Mr. Faludy’s selection and election as a member of the Board of Directors was not the result of any arrangement or understanding between him and any other persons.

There are no existing or proposed transactions, and in the past five years there have not been, any transactions involving the Company or any of its subsidiaries in which Mr. Faludy had a direct or indirect material financial interest or any business relationships between the Company and Mr. Faludy. There also are no family relationships between Mr. Faludy and any of the directors or officers of the Company or any of its subsidiaries.

 

Item 7.01 Regulation FD Disclosure

On November 18, 2013, the Company issued a press release announcing the election of Mr. Faludy to the Company’s Board of Directors. A copy of that press release is attached as Exhibit 99.1 to this Report.
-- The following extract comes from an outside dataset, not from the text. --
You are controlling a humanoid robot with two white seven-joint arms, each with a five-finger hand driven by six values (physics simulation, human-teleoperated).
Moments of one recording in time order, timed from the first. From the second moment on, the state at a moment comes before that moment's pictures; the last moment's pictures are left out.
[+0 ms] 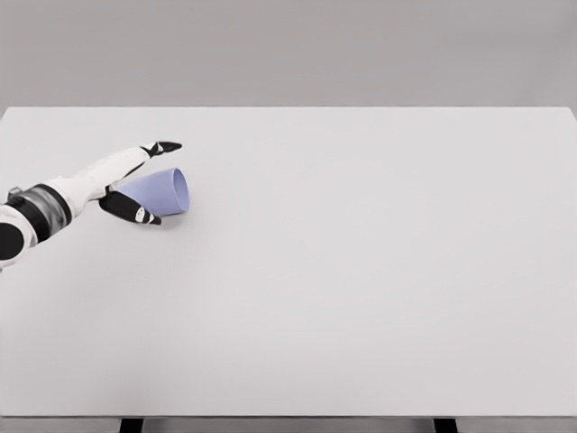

In accordance with General Instruction B. 2 of Form 8-K, the information in this Item 7.01 of this Current Report and Exhibit 99.1 hereto are being furnished and shall not be deemed “filed” for purposes of Section 18 of the Securities Exchange Act of 1934, as amended, or otherwise subject to the liabilities of that Section, nor shall such information or that Exhibit be deemed incorporated by reference in any filing under the Securities Act of 1933, as amended.

 

ITEM 9.01 Financial Statements and Exhibits.

 

  (d) Exhibits.

 

Exhibit No.

  

Description

99.1    Press release issued on November 18, 2013 announcing the election of Thomas G. Faludy to the Board of Directors of the Company.


SIGNATURES

Pursuant to the requirements of the Securities Exchange Act of 1934, the registrant has duly caused this report to be signed on its behalf by the undersigned hereunto duly authorized.

 

    THE COAST DISTRIBUTION SYSTEM, INC.
Date: November 18, 2013     By:   /s/ SANDRA A. KNELL
      Sandra A. Knell,
      Executive Vice President & Chief Financial Officer

 

S-1


INDEX TO EXHIBITS

 

Exhibit No.

  

Description of Exhibit

99.1    Press release issued on November 18, 2013 announcing the election of Thomas G. Faludy to the Board of Directors of the Company.